Apprende le tecniche della pittura dal 1855 al 1860, studiando a Vienna e Monaco ma resta affascinato dall’arte della fotografia anche grazie allo zio, il fisico e fotografo Andreas von Ettingshausen. Con il conte Karl von Scherzer, appassionato di fotografia e primo ufficiale, Burger partecipa, insieme al suo assistente Michael Moser e al barone/fotografo Eugen von Ransonnet, alla K.K. Mission nach Ostasien und Südamerika: spedizione diplomatico-commerciale condotta dal contrammiraglio Petz nel lontano Oriente. Dopo un banchetto offerto dal Barone Revoltella, il 18 ottobre 1868, la fregata Danubio e la corvetta Erzherzog Friedrich salpano da Trieste e toccano i porti di Ragusa, Messina, Algeri, Gibilterra, Tangeri e Tenerife, oltrepassano l’Equatore, approdano a Città del Capo per poi proseguire alla volta di Giava, Singapore e Bangkok. Ospiti del re del Siam per un mese, nell’aprile 1869, sostano a Saigon, Hong Kong e Shangai e raggiungono il Giappone il 31 agosto 1869.
La rete relazionale fra i fotografi, in Giappone, è fitta al punto tale che Burger, arrivato a Nagasaki, nel settembre 1869, soggiorna in città per due settimane e frequenta lo studio di Ueno Hikoma (1838-1904): padre della fotografia giapponese che, dopo avere appreso le tecniche fotografiche dai maestri olandesi e da Pierre Rossier, aveva perfezionato la sua arte con il grande fotografo veneziano Felice Beato. Quando Berger lascia Nagasaki, per trasferirsi a Yokohama il 2 ottobre 1869, è ospite dell’atelier di Shimooka Renjō (1823-1914), alla cui scuola si erano formati numerosi fotografi, tra cui, Yokoyama Matsusaburō e Ogawa Kazumasa.
Rientra a Vienna nel marzo 1870.
Qui il fotografo espone il proprio lavoro in una mostra dedicata alla spedizione svoltasi nell’estate del 1870. Visto il successo, predispone uno speciale album di lusso di studi etnografici e topografici sul Siam, la Cina e il Giappone che dedica all’Imperatore Francesco Giuseppe, oggi conservato presso il Museo di Arti Applicate di Vienna. Le immagini della Cina e del Giappone sono esposte anche all’Esposizione Mondiale di Vienna. Negli anni successivi partecipa, in qualità di fotografo ufficiale, a svariate spedizioni in Artico, Asia Minore e Samotracia. Nel 1874 apre uno studio fotografico a Vienna, opera anche in Francia dove è solito firmarsi con la lettera G che sta per Guillaume, francesizzando il proprio nome.

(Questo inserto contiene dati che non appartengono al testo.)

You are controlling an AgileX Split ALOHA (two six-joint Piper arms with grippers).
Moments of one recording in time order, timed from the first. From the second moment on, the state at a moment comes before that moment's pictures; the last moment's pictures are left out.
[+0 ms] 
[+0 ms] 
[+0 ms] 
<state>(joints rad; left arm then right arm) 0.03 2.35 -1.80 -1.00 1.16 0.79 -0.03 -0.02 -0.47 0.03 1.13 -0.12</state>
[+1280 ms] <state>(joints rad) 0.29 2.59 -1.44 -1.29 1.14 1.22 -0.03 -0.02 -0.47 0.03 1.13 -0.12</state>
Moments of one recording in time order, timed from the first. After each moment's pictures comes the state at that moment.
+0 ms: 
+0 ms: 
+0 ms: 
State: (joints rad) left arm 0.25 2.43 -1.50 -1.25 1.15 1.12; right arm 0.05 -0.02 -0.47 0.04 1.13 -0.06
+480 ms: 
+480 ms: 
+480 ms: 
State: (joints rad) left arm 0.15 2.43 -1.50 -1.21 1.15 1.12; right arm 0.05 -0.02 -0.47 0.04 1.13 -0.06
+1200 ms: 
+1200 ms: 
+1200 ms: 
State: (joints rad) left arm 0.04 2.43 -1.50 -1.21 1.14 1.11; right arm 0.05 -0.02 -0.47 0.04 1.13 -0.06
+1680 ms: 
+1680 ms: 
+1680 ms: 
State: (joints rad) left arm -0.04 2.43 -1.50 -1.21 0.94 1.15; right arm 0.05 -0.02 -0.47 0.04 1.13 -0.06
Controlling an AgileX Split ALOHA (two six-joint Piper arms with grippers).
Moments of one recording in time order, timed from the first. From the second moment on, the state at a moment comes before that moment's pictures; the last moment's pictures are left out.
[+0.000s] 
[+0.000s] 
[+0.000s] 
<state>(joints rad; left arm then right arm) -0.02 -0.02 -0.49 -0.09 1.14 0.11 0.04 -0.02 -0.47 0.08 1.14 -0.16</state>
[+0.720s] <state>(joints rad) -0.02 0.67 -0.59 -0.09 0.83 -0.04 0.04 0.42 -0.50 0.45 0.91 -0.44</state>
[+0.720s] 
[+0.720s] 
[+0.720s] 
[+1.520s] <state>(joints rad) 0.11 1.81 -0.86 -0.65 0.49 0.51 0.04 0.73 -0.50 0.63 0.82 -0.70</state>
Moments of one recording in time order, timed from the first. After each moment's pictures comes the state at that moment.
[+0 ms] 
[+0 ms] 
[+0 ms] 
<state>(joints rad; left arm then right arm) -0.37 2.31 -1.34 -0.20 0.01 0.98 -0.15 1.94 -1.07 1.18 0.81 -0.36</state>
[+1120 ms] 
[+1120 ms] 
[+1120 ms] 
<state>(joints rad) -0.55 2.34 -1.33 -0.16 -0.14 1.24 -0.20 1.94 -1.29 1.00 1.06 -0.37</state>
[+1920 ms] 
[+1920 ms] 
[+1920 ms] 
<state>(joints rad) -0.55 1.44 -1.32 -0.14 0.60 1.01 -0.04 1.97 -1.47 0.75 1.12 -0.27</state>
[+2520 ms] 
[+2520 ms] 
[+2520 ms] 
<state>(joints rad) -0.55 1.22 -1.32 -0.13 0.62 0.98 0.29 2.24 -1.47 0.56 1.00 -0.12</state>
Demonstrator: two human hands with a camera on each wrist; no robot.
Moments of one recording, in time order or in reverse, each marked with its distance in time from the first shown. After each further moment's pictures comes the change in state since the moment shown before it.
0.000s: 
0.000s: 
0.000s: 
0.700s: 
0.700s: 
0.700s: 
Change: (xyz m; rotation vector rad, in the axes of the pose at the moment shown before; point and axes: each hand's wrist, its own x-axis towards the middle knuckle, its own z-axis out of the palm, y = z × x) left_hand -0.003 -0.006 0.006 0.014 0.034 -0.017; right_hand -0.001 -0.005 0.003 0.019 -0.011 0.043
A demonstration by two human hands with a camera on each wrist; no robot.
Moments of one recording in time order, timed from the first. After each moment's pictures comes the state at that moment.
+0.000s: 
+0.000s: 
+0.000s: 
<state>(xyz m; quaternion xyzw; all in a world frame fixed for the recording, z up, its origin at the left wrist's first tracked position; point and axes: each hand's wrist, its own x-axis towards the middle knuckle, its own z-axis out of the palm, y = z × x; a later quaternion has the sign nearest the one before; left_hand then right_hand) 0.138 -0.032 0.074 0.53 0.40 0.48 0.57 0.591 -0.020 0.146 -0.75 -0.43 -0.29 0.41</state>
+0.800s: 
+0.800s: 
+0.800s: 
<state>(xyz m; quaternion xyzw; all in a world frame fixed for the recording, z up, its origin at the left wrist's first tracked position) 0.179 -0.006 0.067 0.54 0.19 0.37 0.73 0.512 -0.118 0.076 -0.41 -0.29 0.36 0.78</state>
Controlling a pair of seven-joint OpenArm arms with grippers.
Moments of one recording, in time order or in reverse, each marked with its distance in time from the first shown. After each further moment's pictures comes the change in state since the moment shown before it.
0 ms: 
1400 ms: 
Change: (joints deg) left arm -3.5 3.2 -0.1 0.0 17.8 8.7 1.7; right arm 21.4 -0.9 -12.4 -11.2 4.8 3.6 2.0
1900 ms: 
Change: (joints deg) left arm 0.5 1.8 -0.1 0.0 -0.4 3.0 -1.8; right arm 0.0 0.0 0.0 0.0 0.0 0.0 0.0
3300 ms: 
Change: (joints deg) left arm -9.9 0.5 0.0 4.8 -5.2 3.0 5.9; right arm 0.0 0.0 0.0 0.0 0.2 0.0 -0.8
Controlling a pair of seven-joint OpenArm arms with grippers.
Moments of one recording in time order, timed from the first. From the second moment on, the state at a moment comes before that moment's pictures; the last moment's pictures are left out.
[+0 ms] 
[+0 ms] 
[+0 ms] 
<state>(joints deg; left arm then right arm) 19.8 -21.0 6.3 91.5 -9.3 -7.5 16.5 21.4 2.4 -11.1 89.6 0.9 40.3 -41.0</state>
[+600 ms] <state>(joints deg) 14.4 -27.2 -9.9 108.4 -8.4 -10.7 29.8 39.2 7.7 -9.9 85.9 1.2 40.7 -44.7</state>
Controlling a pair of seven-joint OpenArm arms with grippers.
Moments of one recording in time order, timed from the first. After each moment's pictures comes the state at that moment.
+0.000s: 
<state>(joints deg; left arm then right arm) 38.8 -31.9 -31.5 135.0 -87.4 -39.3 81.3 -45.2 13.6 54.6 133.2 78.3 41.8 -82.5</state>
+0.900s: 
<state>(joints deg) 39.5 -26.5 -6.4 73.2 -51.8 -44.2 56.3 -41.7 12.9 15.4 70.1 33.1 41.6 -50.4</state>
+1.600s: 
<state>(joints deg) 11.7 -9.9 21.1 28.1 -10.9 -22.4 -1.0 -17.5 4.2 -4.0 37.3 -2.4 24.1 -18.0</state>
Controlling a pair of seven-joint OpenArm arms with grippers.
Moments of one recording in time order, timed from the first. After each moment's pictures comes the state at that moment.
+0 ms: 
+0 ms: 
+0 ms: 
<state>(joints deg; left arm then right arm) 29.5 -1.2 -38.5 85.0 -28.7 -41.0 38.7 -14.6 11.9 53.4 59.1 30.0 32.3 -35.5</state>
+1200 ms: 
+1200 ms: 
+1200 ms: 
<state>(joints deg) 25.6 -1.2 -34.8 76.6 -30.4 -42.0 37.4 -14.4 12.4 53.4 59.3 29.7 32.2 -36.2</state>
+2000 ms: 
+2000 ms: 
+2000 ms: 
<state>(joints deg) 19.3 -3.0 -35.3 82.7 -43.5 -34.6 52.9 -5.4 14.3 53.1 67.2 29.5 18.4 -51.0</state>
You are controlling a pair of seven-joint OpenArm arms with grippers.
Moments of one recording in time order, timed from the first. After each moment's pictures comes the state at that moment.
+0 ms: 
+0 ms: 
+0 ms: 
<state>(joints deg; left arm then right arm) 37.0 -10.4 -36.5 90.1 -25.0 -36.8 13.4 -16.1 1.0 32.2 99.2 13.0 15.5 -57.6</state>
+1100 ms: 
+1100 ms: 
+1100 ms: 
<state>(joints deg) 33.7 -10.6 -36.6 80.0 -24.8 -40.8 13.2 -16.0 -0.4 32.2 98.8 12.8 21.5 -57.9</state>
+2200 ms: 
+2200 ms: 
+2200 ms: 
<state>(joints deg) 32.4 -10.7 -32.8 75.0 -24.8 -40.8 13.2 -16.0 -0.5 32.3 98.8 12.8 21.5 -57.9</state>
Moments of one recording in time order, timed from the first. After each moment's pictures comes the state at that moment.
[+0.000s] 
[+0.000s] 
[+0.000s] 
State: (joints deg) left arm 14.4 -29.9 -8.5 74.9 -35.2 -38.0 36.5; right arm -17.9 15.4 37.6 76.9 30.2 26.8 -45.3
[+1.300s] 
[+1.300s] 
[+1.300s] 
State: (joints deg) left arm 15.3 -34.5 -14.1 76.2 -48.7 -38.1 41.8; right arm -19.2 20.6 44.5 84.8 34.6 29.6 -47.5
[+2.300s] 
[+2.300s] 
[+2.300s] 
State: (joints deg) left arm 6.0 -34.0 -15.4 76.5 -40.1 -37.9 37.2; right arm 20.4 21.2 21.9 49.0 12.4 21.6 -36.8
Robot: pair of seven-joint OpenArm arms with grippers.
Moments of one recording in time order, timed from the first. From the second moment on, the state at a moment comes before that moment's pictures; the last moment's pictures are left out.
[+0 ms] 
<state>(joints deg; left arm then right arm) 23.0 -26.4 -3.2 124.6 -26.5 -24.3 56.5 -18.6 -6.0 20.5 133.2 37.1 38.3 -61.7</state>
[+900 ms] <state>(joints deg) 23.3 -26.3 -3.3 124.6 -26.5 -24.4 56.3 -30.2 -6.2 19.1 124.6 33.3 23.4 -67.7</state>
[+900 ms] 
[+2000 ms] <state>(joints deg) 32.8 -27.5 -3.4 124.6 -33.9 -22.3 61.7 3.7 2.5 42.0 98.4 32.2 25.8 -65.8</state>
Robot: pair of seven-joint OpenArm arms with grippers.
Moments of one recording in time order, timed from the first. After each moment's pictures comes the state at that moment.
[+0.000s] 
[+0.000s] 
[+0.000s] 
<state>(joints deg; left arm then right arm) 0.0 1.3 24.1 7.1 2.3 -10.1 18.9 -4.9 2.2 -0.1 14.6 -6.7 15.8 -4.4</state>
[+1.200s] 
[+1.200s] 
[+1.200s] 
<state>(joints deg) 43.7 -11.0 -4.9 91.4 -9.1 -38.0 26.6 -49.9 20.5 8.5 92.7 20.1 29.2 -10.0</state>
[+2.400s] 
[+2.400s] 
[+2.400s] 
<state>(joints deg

La seconda testimonianza è una cartolina, realizzata dall’editore nipponico Kamigataya Heiwadō, probabilmente tra il 1905 e il 1907, quando la Corea era un protettorato giapponese. La foto ritrae la strada principale della città di Chemulpo, oggi Incheon, in Corea del Sud, durante i festeggiamenti per la fine della guerra russo giapponese. Si tratta di una cartolina viaggiata, spedita dal nipote Ettore alla zia Gemma Dalla Zonca di Pola. Il positivo è prodotto in Giappone dall’editore Kamigataya Heiwado di Tokyo.

Una figura umana e un luogo, dunque. I meccanismi di inclusione ed esclusione nei circuiti di consumo delle rappresentazioni fotografiche rivelano, nel caso specifico, l’assenza di contatti con la Corea che perdura, nelle nostre collezioni, sino ad oggi.

Fotografia di Marino Ierman In mostra sono esposte le attrezzature da campo tipiche del fotografo di fine Ottocento.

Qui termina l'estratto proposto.